Jul 22, 2011 14:01 GMT  ·  By

Google Places is getting an overhaul. It's part of the major redesign that is sweeping across all of Google's products and started with Google+. But there's more to it that a visual revamp, the new Google Places also comes with a few changes, the biggest of which is the removal of third-party reviews.

If you visit a place page on Google, you'll notice that it adopted the same visual style now found on several Google products, including the flagship Google+ and the search engine.

Google Maps was one of the first to switch to the new design so it makes sense that Places do the same. The now familiar elements are visible throughout, the grayed out header, the skinned buttons and so on.

"Making constant tweaks and adjustments to our user interfaces and overall user experience have always been the norm at Google, and you may have recently heard about our renewed effort across all Google products to make the user experience more focused, elastic and effortless," Avni Shah, director of Product Management at Google, wrote.

"Changes have already started to appear on Google Maps, and we’ve now simplified our Place pages across desktop and mobile devices as well," he announced.

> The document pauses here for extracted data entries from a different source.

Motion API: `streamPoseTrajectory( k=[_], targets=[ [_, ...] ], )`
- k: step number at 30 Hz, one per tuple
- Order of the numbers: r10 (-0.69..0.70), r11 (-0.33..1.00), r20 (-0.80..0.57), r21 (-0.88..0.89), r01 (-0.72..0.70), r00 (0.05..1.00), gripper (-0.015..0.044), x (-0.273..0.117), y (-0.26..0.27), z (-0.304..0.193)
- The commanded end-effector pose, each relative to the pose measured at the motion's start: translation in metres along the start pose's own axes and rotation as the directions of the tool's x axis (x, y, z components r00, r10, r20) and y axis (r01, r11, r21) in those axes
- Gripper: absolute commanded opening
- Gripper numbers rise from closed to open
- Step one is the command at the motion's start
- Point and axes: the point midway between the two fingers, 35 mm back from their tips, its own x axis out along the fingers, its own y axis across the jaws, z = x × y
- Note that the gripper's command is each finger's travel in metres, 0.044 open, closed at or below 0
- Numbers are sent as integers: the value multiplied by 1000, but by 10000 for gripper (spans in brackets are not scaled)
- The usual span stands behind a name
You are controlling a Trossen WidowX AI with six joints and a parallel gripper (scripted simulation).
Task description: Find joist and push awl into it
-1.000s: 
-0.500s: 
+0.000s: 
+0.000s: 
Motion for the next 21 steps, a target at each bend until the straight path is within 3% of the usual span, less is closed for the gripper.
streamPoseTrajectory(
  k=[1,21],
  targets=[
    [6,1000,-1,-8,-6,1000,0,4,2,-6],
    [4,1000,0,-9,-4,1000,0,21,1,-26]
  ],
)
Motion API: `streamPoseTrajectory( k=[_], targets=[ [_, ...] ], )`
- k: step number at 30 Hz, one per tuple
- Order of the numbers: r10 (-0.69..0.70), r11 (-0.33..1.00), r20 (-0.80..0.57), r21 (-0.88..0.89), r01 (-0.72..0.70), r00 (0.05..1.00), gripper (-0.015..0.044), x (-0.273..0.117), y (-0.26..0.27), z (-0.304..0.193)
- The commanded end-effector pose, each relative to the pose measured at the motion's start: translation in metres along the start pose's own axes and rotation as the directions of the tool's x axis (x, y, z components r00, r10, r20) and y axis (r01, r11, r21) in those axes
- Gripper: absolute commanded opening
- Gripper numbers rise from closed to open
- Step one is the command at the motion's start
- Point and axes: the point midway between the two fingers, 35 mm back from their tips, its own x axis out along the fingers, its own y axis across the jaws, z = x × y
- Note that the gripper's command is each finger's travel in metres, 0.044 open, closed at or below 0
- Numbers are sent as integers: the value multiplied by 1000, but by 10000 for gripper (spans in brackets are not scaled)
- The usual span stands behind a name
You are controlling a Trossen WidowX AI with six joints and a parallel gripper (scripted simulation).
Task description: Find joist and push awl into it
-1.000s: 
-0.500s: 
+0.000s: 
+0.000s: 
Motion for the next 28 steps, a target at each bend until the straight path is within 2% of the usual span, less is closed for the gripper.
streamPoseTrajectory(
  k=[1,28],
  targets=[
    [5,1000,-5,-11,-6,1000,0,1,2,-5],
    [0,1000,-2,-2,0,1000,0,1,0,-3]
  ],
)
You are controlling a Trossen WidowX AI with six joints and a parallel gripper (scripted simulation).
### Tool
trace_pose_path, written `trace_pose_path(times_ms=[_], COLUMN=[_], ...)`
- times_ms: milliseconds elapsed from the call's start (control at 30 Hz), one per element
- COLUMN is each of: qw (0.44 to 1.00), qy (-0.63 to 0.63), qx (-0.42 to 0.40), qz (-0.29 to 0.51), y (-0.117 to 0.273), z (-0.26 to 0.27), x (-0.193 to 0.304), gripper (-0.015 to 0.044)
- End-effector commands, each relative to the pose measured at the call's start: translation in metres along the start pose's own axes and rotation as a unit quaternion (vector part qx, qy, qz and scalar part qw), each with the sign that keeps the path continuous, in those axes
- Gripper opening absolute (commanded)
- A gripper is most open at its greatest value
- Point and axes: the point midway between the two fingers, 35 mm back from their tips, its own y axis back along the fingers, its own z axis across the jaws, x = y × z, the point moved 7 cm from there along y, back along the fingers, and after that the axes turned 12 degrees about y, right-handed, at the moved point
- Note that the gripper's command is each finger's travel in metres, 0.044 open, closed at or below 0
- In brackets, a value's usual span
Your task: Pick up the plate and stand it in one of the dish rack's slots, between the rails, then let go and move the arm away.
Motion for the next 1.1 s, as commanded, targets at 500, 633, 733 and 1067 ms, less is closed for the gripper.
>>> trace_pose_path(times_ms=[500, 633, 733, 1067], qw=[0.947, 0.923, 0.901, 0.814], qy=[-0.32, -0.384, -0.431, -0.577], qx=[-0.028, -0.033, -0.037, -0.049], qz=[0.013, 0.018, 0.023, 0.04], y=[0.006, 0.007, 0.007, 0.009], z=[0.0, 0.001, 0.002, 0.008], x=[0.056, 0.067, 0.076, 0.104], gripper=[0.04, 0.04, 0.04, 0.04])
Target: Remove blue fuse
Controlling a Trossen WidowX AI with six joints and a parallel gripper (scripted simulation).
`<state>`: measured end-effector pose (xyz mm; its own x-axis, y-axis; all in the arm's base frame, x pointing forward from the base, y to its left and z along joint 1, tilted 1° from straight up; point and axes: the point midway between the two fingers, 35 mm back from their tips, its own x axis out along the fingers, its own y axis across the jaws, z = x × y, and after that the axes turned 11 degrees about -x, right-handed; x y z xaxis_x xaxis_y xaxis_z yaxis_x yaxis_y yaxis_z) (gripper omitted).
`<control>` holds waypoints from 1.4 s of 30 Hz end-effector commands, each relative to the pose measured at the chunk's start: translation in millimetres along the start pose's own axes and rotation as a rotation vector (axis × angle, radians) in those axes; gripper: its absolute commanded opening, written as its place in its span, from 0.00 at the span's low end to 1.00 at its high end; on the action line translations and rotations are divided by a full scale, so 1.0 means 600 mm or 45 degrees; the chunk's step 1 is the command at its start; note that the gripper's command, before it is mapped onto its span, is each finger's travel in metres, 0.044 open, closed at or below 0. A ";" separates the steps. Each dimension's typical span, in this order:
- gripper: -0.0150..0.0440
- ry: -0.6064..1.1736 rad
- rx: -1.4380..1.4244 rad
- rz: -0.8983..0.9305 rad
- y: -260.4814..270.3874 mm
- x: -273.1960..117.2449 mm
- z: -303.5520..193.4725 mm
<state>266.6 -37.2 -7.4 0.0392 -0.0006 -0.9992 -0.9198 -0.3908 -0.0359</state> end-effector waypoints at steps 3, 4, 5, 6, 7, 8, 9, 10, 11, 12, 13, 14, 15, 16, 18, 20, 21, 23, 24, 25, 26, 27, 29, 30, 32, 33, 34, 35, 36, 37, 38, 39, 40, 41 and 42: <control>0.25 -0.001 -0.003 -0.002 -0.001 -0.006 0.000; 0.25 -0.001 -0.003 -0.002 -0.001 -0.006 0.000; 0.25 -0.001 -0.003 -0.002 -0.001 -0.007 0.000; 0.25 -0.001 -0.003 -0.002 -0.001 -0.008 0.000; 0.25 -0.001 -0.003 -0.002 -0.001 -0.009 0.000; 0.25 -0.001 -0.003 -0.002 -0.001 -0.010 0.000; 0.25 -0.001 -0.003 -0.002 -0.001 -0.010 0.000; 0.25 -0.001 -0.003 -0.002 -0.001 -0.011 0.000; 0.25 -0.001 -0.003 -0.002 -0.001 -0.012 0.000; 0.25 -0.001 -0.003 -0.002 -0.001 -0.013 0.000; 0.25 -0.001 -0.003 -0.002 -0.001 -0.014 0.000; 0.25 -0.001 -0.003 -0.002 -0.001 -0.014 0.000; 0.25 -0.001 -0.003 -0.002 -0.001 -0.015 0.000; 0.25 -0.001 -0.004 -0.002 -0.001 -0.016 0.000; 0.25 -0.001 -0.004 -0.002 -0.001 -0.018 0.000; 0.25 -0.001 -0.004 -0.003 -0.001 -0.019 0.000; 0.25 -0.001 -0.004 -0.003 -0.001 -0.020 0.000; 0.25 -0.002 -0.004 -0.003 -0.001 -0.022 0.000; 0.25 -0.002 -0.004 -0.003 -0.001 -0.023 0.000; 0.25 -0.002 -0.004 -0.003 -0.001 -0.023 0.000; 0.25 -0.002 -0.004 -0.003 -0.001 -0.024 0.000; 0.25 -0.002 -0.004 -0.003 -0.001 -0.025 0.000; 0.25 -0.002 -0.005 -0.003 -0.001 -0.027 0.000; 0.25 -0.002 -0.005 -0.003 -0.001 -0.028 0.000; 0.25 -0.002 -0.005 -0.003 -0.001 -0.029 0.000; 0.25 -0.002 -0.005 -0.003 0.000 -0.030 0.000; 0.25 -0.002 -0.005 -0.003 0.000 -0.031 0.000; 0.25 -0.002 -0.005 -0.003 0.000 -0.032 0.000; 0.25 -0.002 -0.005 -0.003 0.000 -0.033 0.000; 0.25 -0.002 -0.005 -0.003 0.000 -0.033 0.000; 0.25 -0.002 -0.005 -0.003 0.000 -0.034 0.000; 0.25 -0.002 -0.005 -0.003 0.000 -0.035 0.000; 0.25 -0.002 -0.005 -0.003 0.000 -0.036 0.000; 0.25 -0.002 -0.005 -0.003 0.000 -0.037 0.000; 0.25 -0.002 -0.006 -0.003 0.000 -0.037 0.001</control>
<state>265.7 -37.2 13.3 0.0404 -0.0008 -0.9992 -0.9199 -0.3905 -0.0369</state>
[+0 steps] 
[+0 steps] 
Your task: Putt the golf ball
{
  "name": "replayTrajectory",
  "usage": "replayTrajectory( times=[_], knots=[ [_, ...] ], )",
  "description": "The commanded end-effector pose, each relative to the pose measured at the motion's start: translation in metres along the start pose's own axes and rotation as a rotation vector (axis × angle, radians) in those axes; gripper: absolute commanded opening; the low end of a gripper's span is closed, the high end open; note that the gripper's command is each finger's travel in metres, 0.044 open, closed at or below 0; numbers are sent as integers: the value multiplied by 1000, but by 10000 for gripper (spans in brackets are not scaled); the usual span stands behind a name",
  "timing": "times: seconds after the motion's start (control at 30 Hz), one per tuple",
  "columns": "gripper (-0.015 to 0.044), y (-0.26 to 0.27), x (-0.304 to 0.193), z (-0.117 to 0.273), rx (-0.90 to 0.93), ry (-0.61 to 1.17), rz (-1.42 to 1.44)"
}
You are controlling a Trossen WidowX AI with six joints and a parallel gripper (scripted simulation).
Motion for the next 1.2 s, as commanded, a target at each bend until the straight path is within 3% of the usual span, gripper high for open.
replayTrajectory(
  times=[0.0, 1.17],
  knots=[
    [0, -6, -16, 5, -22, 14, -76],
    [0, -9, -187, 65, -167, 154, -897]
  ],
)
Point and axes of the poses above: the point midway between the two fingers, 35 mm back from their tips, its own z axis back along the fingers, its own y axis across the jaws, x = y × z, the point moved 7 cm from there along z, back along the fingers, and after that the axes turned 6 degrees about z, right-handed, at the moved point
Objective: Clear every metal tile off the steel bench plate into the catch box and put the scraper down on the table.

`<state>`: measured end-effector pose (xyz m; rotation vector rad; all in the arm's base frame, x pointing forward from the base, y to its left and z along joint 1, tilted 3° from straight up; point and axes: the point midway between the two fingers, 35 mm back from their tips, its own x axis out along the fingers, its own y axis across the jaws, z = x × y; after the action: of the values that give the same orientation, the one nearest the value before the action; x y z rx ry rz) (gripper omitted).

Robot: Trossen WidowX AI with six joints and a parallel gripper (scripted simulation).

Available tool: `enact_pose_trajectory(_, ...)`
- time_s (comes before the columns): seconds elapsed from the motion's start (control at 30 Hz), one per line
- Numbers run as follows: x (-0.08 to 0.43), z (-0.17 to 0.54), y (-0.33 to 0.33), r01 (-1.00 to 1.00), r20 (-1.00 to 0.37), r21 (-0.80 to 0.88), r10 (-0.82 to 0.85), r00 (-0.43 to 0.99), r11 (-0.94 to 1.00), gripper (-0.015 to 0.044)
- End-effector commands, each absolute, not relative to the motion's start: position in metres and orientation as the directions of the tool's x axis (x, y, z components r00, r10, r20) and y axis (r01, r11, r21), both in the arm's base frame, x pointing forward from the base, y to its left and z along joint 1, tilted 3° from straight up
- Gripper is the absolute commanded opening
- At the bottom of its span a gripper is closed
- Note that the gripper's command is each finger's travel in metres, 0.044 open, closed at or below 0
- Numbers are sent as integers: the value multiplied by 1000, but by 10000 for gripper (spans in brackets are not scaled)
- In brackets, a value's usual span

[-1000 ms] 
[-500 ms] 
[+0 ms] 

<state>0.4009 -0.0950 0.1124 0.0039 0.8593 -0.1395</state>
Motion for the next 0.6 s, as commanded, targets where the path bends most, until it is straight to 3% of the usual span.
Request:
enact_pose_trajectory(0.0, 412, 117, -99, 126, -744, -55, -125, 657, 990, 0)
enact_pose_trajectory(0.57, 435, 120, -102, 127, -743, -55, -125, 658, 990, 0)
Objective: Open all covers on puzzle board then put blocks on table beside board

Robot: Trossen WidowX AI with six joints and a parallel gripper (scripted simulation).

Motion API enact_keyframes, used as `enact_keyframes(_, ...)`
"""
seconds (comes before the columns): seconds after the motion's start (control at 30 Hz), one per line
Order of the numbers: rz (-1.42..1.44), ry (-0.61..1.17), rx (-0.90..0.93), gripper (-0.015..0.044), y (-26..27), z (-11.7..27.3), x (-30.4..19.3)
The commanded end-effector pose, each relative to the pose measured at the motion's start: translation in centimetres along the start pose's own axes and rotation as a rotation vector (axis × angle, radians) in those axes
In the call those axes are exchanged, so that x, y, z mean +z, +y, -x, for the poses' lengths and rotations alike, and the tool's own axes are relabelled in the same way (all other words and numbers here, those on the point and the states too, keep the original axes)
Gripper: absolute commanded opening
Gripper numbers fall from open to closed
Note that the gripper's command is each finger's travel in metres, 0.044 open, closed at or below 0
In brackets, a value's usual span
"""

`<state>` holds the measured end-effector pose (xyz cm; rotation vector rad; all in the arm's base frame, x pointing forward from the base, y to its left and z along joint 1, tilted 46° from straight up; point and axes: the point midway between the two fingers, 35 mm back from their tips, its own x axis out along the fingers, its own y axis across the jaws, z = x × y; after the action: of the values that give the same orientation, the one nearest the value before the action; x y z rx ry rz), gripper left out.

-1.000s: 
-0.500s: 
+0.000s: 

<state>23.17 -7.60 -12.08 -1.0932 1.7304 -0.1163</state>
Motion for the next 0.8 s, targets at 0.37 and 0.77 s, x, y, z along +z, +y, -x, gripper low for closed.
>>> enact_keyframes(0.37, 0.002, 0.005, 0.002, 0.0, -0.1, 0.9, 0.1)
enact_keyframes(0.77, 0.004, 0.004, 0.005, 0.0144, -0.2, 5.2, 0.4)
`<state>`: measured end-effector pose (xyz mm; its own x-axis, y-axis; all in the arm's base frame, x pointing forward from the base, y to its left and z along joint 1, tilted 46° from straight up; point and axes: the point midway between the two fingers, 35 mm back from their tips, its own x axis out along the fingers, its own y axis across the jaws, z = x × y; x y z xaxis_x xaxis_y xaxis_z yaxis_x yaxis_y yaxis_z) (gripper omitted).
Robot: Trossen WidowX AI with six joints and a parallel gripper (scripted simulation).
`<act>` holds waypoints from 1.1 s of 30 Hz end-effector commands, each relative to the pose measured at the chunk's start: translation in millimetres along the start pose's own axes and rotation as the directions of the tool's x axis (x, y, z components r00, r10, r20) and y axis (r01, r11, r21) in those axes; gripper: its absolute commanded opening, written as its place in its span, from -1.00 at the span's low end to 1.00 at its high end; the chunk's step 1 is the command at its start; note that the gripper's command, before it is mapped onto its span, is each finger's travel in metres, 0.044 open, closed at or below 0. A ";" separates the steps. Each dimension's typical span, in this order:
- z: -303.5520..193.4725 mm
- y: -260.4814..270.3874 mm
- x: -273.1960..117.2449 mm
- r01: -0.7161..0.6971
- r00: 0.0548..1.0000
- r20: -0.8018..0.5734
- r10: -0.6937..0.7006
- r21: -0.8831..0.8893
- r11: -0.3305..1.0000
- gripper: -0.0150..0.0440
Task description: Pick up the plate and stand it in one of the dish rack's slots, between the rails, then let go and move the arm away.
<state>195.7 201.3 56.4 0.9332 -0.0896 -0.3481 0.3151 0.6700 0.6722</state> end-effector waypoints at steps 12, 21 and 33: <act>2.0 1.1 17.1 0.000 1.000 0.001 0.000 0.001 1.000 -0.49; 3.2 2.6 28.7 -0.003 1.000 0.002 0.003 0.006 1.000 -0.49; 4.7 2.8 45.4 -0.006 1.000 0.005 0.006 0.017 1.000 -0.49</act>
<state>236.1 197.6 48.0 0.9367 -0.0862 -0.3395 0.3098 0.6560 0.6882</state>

Google wanted to make it clearer and easier for users to add photos for the places they like, so there is now a much more prominently placed Upload Photo button.

At the same time, Google wants more people writing about their experience at various places, so it also placed a hard-to-miss "Write a Review" button. This feature is based on Hotpot, the experimental product Google launched last fall and which was later rolled into Places.

With more reviews from Google users, the company has decided, no doubt thanks to a lot of pressure from those affected, to no longer display snippets of reviews from various websites.

Instead, it will rely solely on its own data, but it still links to third-party sites that have reviews for the place. This is something that Yelp and others have been arguing with Google over for months now, but it should be very interesting to see the effect the move has on those sites.

Because those sites would much rather have Google pay for the snippets than have any trace of them removed from places which will certainly lead to a drop in traffic.